The following implications are clear for any $n$ $ (1)\ \iff\ (3)\ \implies (2). $
The proof that $(2)$ implies $(3)$ is simpler when $n=2$. Indeed, assuming that $n=2$ and that $(2)$ holds, we must show that there is a nonzero vector in $K^2$ which is not an eigenvector.
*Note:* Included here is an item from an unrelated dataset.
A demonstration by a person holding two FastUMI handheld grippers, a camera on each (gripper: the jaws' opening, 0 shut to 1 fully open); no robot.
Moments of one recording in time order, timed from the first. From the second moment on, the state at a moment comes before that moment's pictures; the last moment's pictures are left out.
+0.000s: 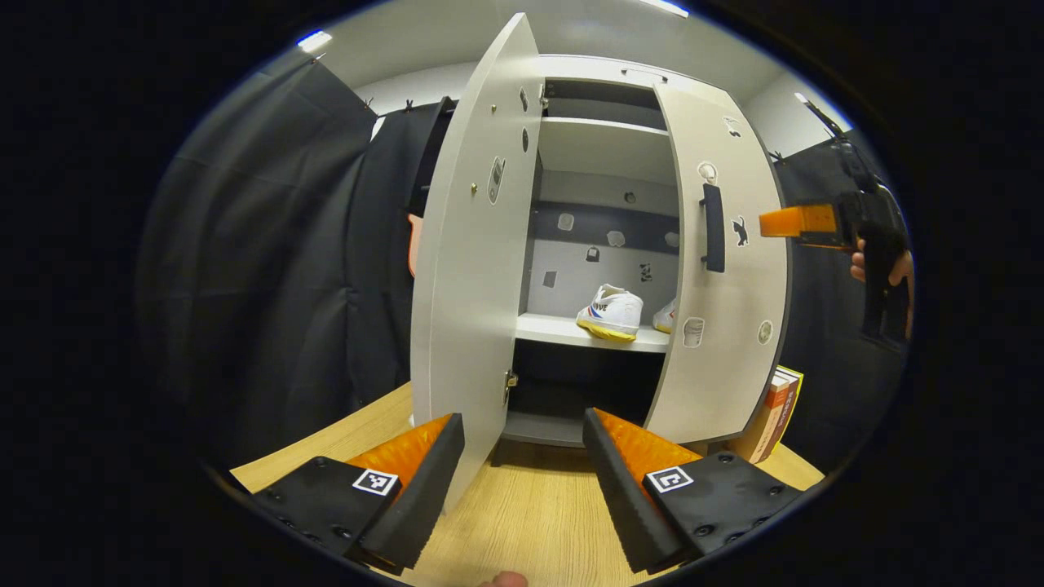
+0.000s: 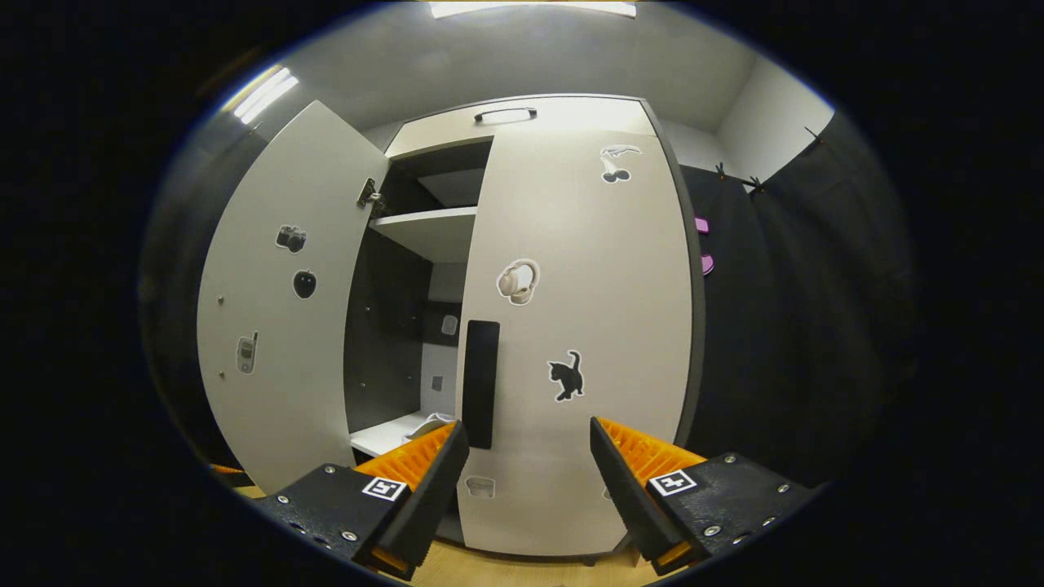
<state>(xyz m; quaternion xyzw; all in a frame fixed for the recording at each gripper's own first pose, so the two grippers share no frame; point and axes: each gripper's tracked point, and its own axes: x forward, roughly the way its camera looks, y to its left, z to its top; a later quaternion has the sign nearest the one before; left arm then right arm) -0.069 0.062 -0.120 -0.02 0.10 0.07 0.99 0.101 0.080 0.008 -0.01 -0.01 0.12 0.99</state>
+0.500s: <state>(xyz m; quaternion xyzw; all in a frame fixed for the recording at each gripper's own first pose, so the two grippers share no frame) -0.060 0.018 -0.098 -0.03 0.09 0.01 1.00 0.017 0.009 -0.047 -0.03 0.01 0.05 1.00</state>
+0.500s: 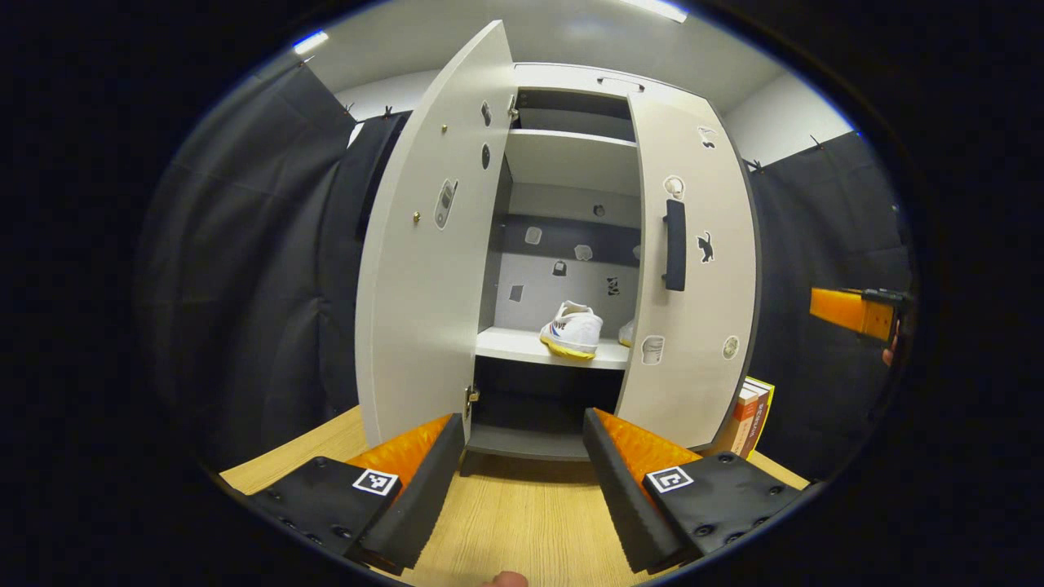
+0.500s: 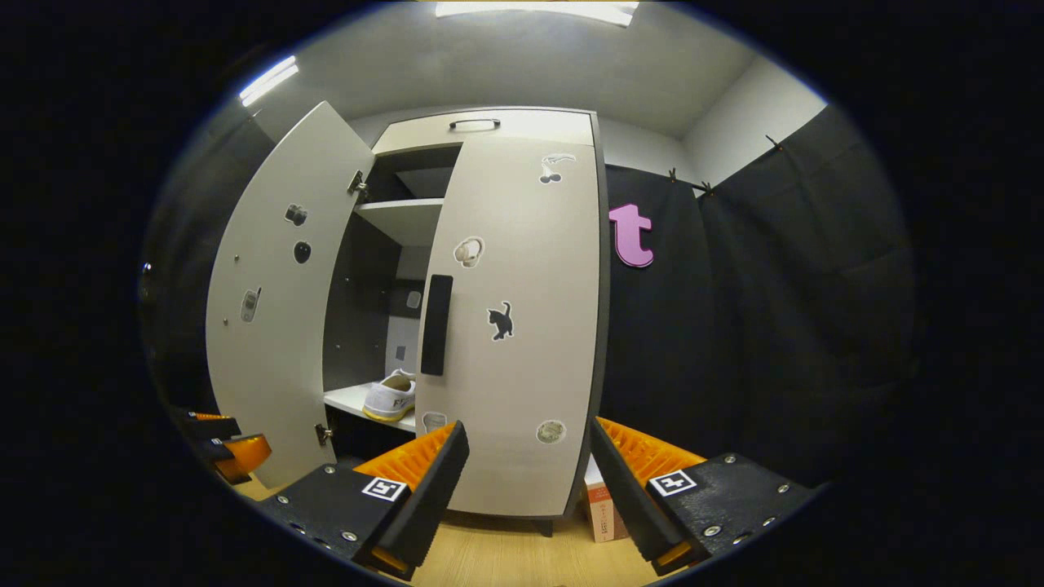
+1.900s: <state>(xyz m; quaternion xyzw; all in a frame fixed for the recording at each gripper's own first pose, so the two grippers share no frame) 0.005 0.238 0.072 0.03 -0.02 0.17 0.98 0.006 -0.010 -0.074 0.02 0.02 0.03 1.00</state>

But otherwise $A$ would have two distinct eigenvalues in $K$, and $K^2$ would be the union of two lines.
Here is a proof that $(2)$ implies $(3)$ when $n\ge3$ (proof which was not required).
By the Chinese Remainder Theorem we can assume that the minimal and characteristic polynomials of $A$ are equal to $p^m$, with $p$ irreducible and $m\ge1$. Then any vector of $K^n$ not annihilated by $p^{m-1}$ will have $p^m$ as its annihilator.
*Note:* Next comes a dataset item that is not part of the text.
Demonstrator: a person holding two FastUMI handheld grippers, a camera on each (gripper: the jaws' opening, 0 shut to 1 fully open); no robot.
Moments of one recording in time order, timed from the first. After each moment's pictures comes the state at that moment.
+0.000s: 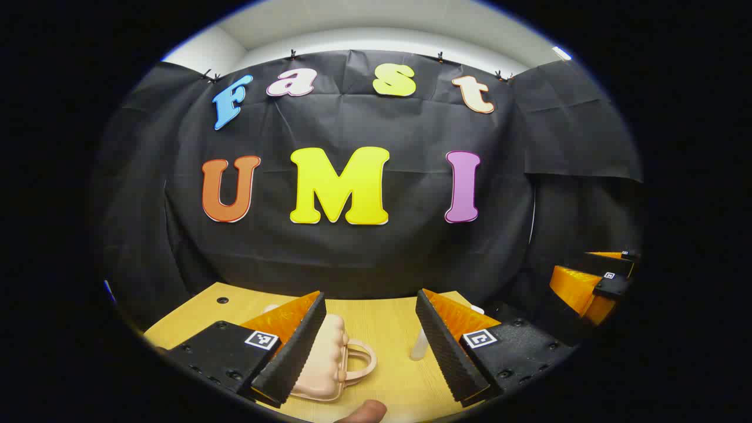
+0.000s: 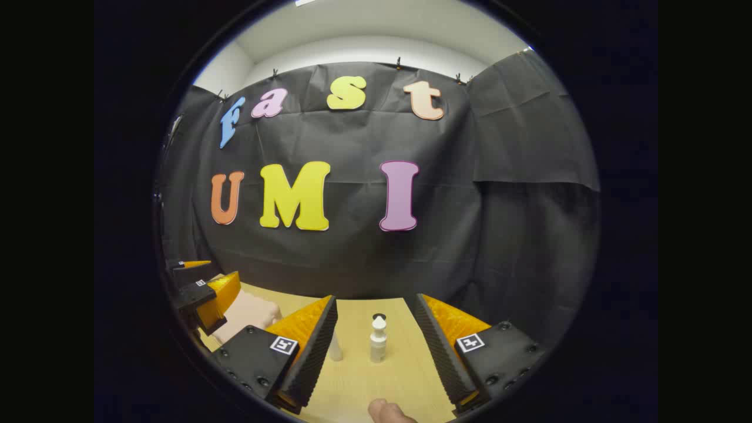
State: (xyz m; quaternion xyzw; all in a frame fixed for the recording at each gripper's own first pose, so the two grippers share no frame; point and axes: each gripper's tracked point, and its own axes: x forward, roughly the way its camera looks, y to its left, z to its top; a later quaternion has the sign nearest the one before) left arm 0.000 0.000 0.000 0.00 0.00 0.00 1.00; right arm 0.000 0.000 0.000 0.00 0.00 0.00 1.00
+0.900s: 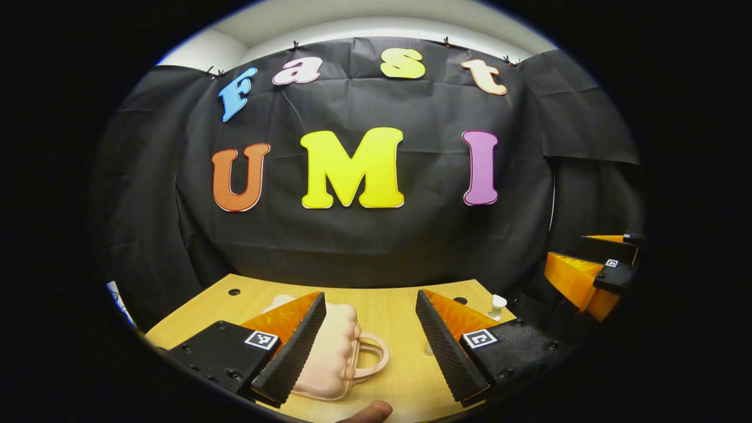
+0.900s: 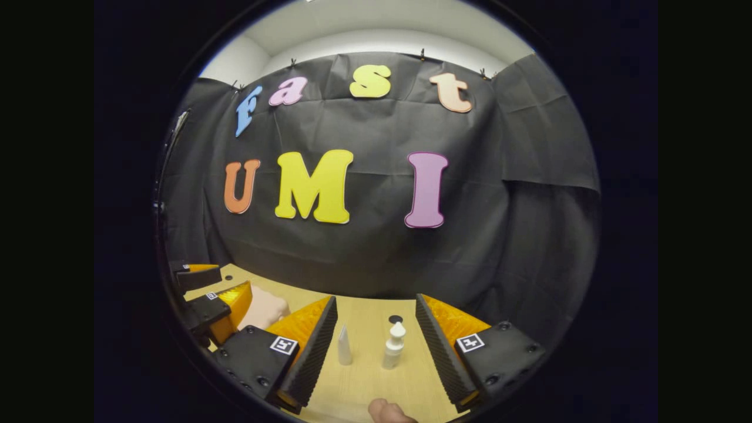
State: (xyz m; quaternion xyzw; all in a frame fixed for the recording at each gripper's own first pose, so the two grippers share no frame) left arm 0.021 0.013 -0.037 0.00 0.05 0.05 1.00; right arm 0.046 0.031 -0.010 -0.03 0.02 0.06 1.00
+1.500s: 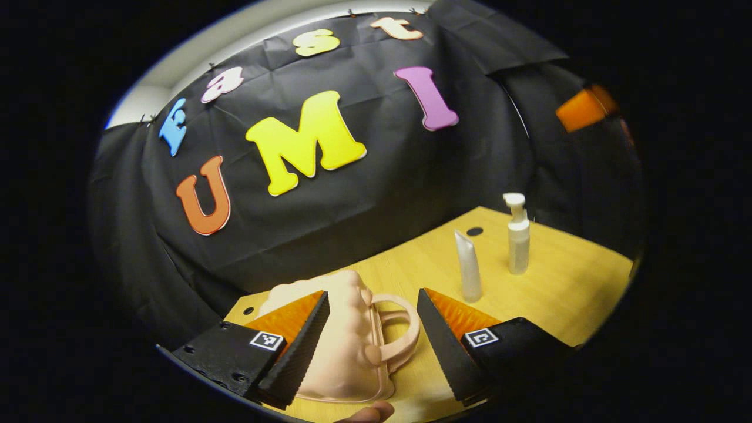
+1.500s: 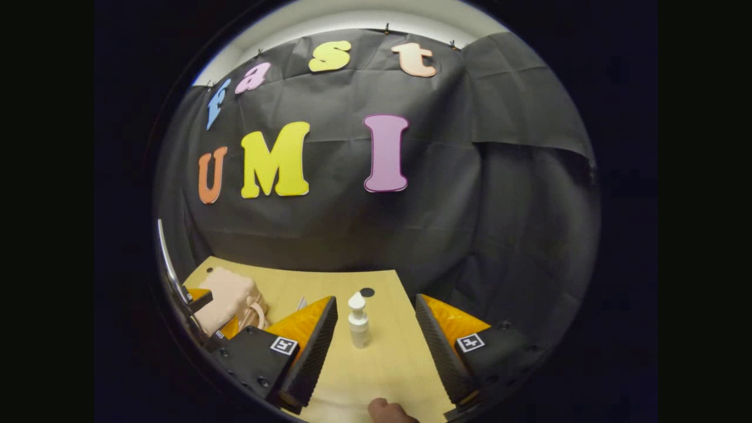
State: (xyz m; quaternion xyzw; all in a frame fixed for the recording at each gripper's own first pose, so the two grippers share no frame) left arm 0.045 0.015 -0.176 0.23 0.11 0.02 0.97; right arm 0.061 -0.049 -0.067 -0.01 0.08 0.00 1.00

For the sake of completeness, here is a statement and a proof of the Chinese Remainder Theorem.
Let $R$ be a commutative ring and $\mathfrak a_1,\dots,\mathfrak a_n$ ideals such that $\mathfrak a_i+\mathfrak a_j=R$ for $i\not=j$. Then the natural morphism from $R$ to the product of the $R/\mathfrak a_i$ is surjective. Moreover the intersection of the $\mathfrak a_i$ coincides with their product.
Proof. We claim $ R=\mathfrak a_1+\mathfrak a_2\cdots\mathfrak a_n.\tag4 $ This can be checked either by multiplying together the equalities $R=\mathfrak a_1+\mathfrak a_i$ for $i=2,\dots,n$, or by noting that a prime ideal containing a product of ideals contains one of the factors. Then $(4)$ implies the existence of an $a_1$ in $R$ such that $ a_1\equiv1\bmod \mathfrak a_1,\quad a_1\equiv0\bmod \mathfrak a_i\ \forall\ i > 1. $ Similarly we can find elements $a_i$ in $R$ such that $a_i\equiv\delta_{ij}\bmod \mathfrak a_j$ (Kronecker delta). This proves the first claim.
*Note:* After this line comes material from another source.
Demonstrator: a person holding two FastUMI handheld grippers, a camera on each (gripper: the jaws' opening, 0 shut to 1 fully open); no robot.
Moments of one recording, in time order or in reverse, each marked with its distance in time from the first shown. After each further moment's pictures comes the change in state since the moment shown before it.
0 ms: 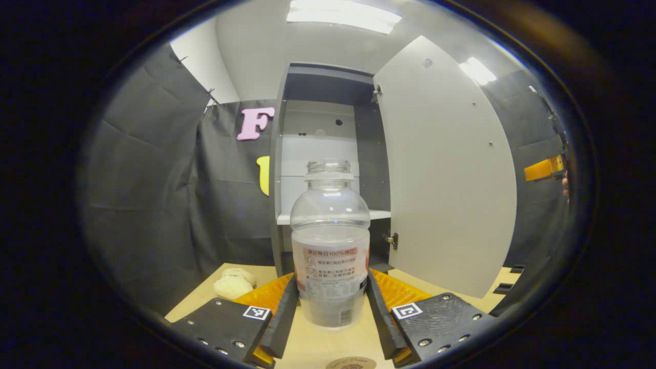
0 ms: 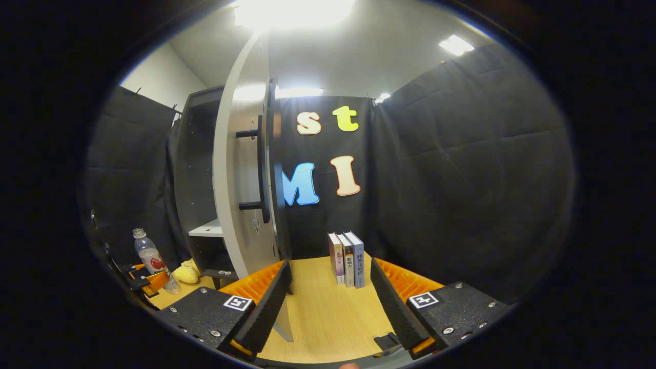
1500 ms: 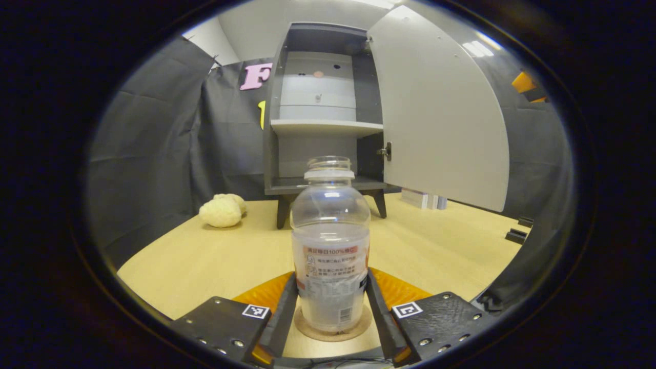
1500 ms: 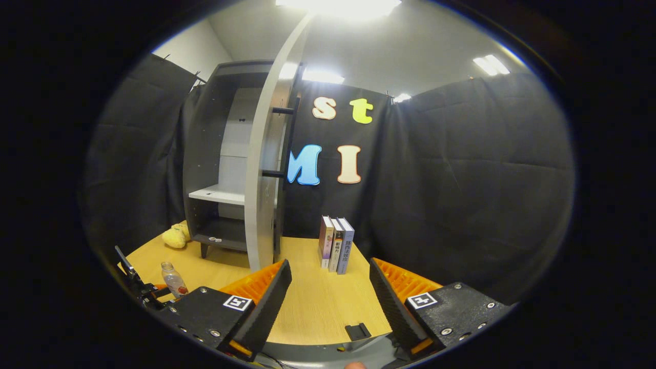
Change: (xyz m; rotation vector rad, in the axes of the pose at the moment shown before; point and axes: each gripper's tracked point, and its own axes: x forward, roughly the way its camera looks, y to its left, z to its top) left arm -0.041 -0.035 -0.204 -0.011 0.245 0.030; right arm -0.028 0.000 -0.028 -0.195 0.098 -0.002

Let $\mathfrak a$ be the intersection of the $\mathfrak a_i$. Multiplying $(4)$ by $\mathfrak a$ we get $ \mathfrak a= \mathfrak a_1\mathfrak a+ \mathfrak a\mathfrak a_2\cdots\mathfrak a_n\subset \mathfrak a_1\ (\mathfrak a_2\cap\cdots\cap\mathfrak a_n)\subset\mathfrak a. $ This gives the second claim, directly for $n=2$, by induction for $n > 2$. QED
ASIDE. It is tempting to generalize results about endomorphisms of finite dimensional vector spaces to results about finitely generated torsion modules over Dedekind domains. Then the first question is: how do you generalize the notion of characteristic polynomial? The answer is obvious:
Let $D$ be a Dedekind domain, $G$ the Grothendieck group of the category $C$ of finitely generated torsion $D$-modules, and $H$ the group of fractional ideals of $D$. Then the map $D/\mathfrak a\mapsto\mathfrak a$ induces an isomorphism $\chi$ of $G$ onto $H$, mapping the elements of $G$ represented by objects of $C$ onto the integral ideals of $D$, prompting us to call $\chi([M])$ the characteristic ideal of $M$.
In particular, the equivalence between $(1)$, $(2)$ and $(3)$ remains true in this wider context.
EDIT. In the above Aside, the assumption that $D$ is a principal ideal domain has been relaxed to the assumption that $D$ is only a Dedekind domain.